▶ [Problem]:
Would you retype the whole listing verbatim, keeping pictures out of it?

Start of Information supplied

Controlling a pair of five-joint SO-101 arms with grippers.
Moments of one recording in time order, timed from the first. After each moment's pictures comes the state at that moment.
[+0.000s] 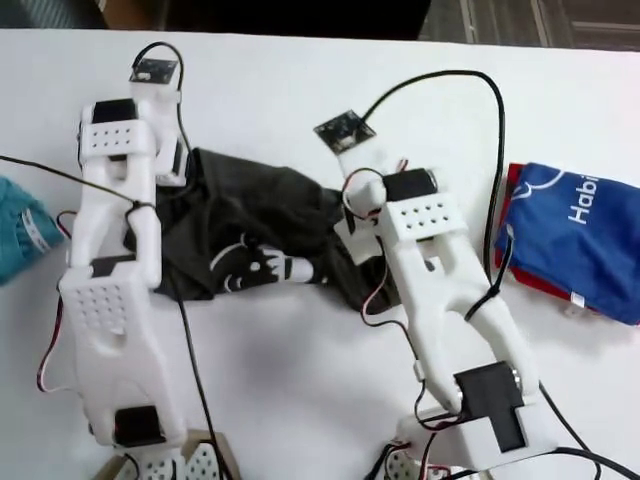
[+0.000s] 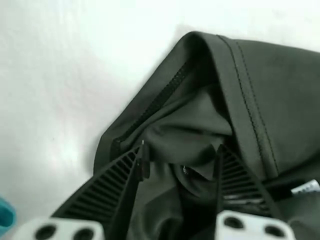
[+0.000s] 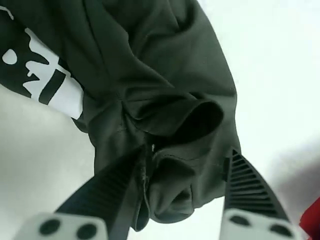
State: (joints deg) left arm -14.6 41.1 -35.5 81.1 -8.4; right arm -18.9 -4.2 17.3 73.7 18.1
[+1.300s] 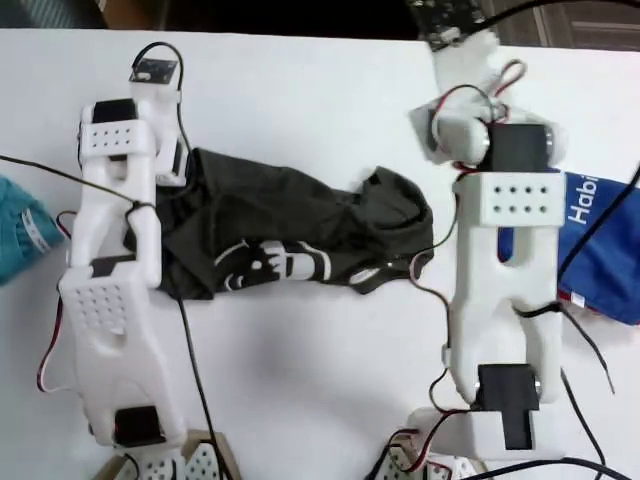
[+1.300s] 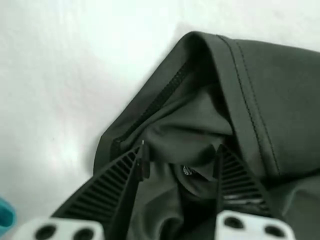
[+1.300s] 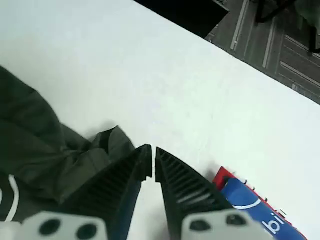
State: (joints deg) left arm -14.6 41.1 -35.5 81.1 -8.4; right arm -6.3 -4.2 -17.5 76.4 26.5
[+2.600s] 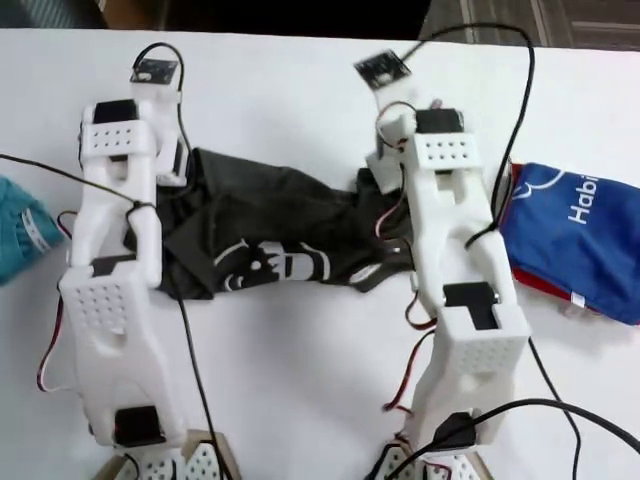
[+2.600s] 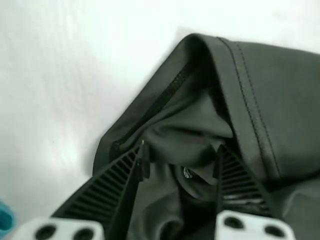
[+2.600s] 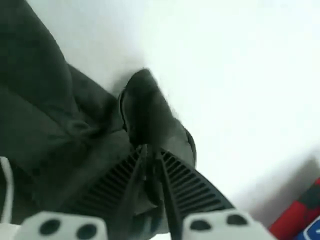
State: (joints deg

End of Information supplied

▶ [Exercise result]:
Controlling a pair of five-joint SO-101 arms with grippers.
Moments of one recording in time order, timed from the first. After each moment's pictures comes the state at that moment.
[+0.000s] 
[+0.000s] 
[+0.000s] 
State: (joints deg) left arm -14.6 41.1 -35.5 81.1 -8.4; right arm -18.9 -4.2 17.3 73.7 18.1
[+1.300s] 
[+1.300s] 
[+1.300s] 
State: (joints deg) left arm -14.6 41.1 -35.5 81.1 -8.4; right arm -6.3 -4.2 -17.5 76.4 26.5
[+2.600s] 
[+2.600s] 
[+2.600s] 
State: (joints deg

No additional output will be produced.